Urethritis is an inflammation of the urethral mucosa that may be caused by various pathogens, most notably C. trachomatis, N. gonorrhea, and M. genitalium. Transmission primarily occurs as a result of unprotected sexual intercourse and it is especially prevalent in young, sexually active men. Patients typically present with urethral discharge, dysuria, and/or itching of the urinary meatus, although asymptomatic infections are common. Diagnostics include urine dipstick (pyuria, positive leukocyte esterase), staining of a urethral sample, and nucleic acid amplification testing of first-void urine. In gonococcal urethritis, Gram staining of the urethral swab demonstrates gram-negative diplococci and patients are treated with ceftriaxone; otherwise patients are treated with azithromycin or doxycycline for nongonococcal urethritis.

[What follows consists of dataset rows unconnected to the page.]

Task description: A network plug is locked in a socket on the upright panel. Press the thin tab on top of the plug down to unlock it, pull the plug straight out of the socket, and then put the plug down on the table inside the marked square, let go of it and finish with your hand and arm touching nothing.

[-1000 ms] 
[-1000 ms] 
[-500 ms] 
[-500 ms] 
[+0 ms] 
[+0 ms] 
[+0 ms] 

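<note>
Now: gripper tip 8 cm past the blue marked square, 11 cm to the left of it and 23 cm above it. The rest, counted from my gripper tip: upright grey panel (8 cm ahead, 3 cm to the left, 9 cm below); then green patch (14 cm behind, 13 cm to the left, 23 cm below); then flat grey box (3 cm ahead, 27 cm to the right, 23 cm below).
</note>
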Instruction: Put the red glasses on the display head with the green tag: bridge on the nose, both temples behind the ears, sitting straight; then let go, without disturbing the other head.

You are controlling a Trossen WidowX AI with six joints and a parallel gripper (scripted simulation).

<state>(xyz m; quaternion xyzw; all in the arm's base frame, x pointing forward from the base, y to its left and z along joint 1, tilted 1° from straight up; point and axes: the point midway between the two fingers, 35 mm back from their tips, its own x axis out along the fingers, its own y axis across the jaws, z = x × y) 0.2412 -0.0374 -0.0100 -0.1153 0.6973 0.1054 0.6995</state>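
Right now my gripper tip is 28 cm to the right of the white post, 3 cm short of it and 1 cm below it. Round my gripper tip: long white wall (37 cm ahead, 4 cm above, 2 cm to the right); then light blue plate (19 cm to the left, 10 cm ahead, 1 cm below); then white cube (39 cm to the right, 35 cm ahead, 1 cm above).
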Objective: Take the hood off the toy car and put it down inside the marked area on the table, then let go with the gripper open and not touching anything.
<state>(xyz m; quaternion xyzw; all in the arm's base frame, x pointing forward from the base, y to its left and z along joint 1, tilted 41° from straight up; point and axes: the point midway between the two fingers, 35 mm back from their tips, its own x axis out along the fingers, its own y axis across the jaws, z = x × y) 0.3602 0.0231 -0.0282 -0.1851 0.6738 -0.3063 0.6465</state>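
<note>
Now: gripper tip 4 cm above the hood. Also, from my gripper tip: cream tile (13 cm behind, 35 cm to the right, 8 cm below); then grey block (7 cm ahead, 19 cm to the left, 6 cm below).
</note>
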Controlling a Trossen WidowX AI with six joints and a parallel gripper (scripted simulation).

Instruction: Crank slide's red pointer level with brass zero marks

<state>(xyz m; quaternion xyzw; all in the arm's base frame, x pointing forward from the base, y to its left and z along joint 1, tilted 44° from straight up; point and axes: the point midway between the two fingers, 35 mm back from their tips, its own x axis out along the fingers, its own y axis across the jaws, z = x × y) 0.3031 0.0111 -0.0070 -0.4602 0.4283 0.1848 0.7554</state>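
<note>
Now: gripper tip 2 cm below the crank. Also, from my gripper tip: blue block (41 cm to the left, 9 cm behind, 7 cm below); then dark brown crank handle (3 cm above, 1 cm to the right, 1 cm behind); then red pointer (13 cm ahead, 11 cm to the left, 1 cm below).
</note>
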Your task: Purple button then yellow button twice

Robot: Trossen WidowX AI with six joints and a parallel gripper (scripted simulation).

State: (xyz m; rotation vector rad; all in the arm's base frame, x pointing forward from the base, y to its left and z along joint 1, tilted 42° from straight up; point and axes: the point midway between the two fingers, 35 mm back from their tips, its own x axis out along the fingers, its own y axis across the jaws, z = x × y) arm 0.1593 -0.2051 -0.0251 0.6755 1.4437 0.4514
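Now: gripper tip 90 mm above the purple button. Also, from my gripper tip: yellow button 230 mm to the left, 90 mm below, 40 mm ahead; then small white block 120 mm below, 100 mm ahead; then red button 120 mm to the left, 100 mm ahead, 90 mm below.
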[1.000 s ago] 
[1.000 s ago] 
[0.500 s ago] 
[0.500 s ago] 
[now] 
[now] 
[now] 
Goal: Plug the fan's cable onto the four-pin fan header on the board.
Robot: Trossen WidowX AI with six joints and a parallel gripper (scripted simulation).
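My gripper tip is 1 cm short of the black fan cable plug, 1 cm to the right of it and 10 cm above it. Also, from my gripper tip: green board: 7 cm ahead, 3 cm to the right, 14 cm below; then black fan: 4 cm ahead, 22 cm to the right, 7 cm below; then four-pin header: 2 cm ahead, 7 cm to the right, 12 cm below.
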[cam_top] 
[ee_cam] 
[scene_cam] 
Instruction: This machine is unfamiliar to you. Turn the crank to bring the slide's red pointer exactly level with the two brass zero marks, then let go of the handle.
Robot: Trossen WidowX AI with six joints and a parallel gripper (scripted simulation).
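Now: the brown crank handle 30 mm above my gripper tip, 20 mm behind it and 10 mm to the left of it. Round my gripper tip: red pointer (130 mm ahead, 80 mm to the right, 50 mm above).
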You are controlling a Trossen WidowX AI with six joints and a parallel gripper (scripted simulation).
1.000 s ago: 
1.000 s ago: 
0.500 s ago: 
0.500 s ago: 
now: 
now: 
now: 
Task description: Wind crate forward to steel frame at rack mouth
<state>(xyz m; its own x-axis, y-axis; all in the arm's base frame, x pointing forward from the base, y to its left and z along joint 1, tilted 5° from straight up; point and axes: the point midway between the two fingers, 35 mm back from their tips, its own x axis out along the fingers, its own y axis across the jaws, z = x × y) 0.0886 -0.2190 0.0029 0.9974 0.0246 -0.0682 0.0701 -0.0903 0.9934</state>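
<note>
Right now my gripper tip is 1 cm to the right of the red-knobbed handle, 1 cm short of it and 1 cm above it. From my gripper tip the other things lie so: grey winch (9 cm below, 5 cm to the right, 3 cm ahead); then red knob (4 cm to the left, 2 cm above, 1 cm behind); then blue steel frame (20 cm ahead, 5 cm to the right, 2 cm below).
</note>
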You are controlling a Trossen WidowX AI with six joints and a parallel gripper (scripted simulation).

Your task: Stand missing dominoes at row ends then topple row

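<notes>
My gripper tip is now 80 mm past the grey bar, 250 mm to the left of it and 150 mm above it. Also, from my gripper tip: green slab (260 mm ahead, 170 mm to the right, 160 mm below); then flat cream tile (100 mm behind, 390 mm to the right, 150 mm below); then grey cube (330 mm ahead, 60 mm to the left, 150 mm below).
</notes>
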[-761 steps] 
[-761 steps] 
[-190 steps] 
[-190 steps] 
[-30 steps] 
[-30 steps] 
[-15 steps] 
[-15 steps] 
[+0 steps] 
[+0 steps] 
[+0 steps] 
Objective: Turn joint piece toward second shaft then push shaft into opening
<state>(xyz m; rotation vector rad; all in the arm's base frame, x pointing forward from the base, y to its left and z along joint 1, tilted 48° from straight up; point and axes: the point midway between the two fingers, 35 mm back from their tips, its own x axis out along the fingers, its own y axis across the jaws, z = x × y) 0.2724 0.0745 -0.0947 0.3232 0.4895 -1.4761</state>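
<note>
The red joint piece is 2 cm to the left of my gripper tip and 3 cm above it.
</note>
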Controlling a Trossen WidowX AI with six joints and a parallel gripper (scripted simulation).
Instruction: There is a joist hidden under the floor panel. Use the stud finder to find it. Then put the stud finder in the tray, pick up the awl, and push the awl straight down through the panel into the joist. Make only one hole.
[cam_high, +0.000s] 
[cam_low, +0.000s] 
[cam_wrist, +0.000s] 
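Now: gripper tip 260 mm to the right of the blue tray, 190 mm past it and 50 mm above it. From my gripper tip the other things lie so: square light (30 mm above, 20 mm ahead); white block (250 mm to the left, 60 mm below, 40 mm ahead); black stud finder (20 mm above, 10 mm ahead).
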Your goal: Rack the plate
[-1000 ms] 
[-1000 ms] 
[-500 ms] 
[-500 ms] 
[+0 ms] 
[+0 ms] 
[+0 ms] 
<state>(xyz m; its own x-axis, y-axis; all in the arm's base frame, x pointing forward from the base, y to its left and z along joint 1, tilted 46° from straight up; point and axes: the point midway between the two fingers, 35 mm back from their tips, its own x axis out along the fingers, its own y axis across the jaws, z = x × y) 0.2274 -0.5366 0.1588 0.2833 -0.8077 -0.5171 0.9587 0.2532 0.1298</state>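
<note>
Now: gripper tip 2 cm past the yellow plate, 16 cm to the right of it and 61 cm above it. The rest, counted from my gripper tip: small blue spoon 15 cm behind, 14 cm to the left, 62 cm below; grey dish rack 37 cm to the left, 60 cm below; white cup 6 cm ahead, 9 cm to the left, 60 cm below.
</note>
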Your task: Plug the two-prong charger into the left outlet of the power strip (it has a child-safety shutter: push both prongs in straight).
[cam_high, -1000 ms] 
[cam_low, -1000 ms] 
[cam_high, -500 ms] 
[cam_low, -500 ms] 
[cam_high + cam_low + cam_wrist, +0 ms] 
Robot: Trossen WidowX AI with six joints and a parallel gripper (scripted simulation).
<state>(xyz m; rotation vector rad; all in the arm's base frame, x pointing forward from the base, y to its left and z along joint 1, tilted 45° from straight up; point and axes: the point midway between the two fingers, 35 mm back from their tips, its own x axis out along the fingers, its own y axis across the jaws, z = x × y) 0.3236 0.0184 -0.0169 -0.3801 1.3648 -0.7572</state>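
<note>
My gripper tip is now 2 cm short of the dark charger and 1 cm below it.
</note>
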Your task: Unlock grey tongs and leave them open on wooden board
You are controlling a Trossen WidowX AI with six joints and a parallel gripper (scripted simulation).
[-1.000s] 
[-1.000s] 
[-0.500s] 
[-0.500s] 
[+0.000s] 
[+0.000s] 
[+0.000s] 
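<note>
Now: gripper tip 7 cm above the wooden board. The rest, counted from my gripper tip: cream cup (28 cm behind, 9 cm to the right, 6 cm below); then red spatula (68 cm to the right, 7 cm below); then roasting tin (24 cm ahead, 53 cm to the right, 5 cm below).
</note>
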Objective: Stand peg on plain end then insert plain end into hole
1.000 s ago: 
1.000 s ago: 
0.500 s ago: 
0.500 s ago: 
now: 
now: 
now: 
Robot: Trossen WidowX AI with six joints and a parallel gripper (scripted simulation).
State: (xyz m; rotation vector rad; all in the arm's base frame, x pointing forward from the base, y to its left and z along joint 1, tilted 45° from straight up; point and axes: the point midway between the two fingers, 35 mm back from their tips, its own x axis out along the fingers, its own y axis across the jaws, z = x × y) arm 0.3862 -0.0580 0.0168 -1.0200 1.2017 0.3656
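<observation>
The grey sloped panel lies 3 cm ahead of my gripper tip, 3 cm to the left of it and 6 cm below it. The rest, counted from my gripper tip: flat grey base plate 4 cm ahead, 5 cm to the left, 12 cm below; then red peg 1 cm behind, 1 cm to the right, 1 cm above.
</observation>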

Evaluation and treatment of all recent sexual partners is necessary to prevent recurrent infections.
- Typically a sexually transmitted infection
- Coinfection is also common
- Most common in young, sexually active men
- Unprotected sexual intercourse
- Multiple sexual partners
- History of other sexually transmitted infections 
- Burning or itching of the urethral meatus
- Urethral discharge: purulent , cloudy, blood-tinged, or clear
- Initial hematuria
- General symptoms (e.g., fever, chills, or myalgia) are uncommon in urethritis and should raise suspicion for complications (see “Complications” below).
Urethritis, especially nongonococcal urethritis, may also be asymptomatic.
- Confirming urethritis
- Identifying the causative pathogen
- Offer to test for HIV, syphilis, and hepatitis B. 
- The initial therapy is usually empiric and, according to prior distinction based on microscopic urethral specimen evaluation, divided into either a GU or NGU regimen. 
- Patients should refrain from sexual activity for 1 week after initiation of therapy.
- All sexual partners from the 2 months prior to diagnosis should be notified, evaluated for urethritis, and offered empiric treatment.
- Repeat NAAT 3–6 months after completion of therapy.
Sexual partners should be treated simultaneously to avoid reinfection!